I began to put various pieces in the tree about a month and half ago. During OpenCon, a menacing Austrian fellow, martin@, kept twisting my arm about putting the final bits in: the boot loader and enabling the new device drivers in GENERIC. After this, much remains to be done. There is a driver for the NCR 53c90 external SCSI controller to be ported (the esp device on OpenBSD/sparc and mac68k), the kernel handling of boot paths supplied by open firmware must be tweaked to handle the subtle differences between OFW 1.0.5 and latter versions, for old-world machines with IDE controllers some tweaks are no doubt necessary to wdc obio as well. Also, as both of my machines are SMP beasts I would love to get SMP working on OpenBSD/macppc, but this is another big undertaking and, as you can see, there is still much to be done (I also would need a faster new-world macppc machine with dual processors, as SMP support is limited to the few people with functioning old-world MP machines, and those with an interest in running OpenBSD on them is probably a small group :)

Finally, there is also a nasty UVM bug still remaining which alas prevents these machines from even building a kernel -- in fact, checking out a source tree can take multiple tries, with CVS aborting sporadically. In part 2, I will provide some brief instructions on how to play with the effort so far, and maybe answer some questions about what exactly an old-world mac is.

(Comments are closed)

  1. By Anonymous Coward ( on

    Seriously interesting. Good stuff, thanks for the blog.

    1. By Anonymous Coward ( on

      >Owner of 8100, happy to hear about OpenBSD development for powermac.
      Hack most interested in, is ability to use new HD storage, or flash memory.
      Have 1Gig drive SCSI, but saving it, drives then had low hours MTBF,
      was $1500 in 1995!
      Have other macs, but again, drives are small and old! If a drive hack, existed
      perhaps more mac users of OpenBSD?

      1. By Tyler ( on

        I'm afraid that your 8100 will likely not be supported; the architechture of the first (NuBus-based) PowerMacs is *very* different from the {7,8,9}500 and above machines. Even "the most portable OS in the world" NetBSD doesn't support the 8100.

        There is an experimental linux port (that's been around for 5+ years without getting rolled into mainline, if it tells you anything), but that's about it for *NIX on the 8100. The linux for 8100 is pretty good, if you have the patience to get it working. I ran a server on an 8100 with a G3 card for more than a year with no appreciable downtime.

        There's also MkLinux, but it was outdated back in 2000!

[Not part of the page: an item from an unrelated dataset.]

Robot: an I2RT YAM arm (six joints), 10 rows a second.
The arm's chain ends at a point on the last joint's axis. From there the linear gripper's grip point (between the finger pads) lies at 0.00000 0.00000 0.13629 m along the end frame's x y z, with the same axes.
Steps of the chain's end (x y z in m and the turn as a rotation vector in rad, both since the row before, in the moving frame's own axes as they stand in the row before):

        As far as a hack to use modern drives in the 8100, there are a lot of options: a NuBus F/W SCSI card will let you use even the newest 68-pin SCSI drives, and an IDE-SCSI bridge board will let you use any PATA drive.

        Modern drives are even easier on the PCI machines this Dev Blog is talking about: Ultra160 SCSI interfaces are available (and likely supported by arch-agnostic drivers) as are IDE and SATA cards. Pick the card for the kind of drive you want and plug it in!

        1. By Anonymous Coward ( on

          8100 Hack enquirer; happy to keep macs going with HD info.
          Have MKlinux on 8100, would prefer OpenBSD. Old macs had some nice
          software, with file operations. Slow "nic" of 384k? really is lame though.
          There is an emulator for 8100 types, to run on i386 though, haven't used.
          Point is VM for old stuff, might really be the answer...
          But, the VM runs on windows....GRR...can't have everything, unless
          maybe bochs is hacked up. Anyway, all my time goes to i386/OpenBSD.
          Progress, simply put IS good. But I still look to my old mac for a target
          for easy interface and use.

  2. By Anonymous Coward ( on

    Enjoyable to read about your experiences, thanks for sharing.

  3. By Tyler ( on

    Wow! That's very exciting.

    I'd posted on the list a few months back offering use of my 7500/460 for anybody who had the interest to work on a port, but there were many more leechers than seeders, if I can borrow the metaphor.

    Thank you so much for taking on these machines! Now get SMP working so I can have a reason to buy a Genesis MP 800. :-)

  4. By Jason ( on

    Yay! My 8600 nfs server stuffed with cheap ata drives thanks you. I'll be among the first to test and play with new commits.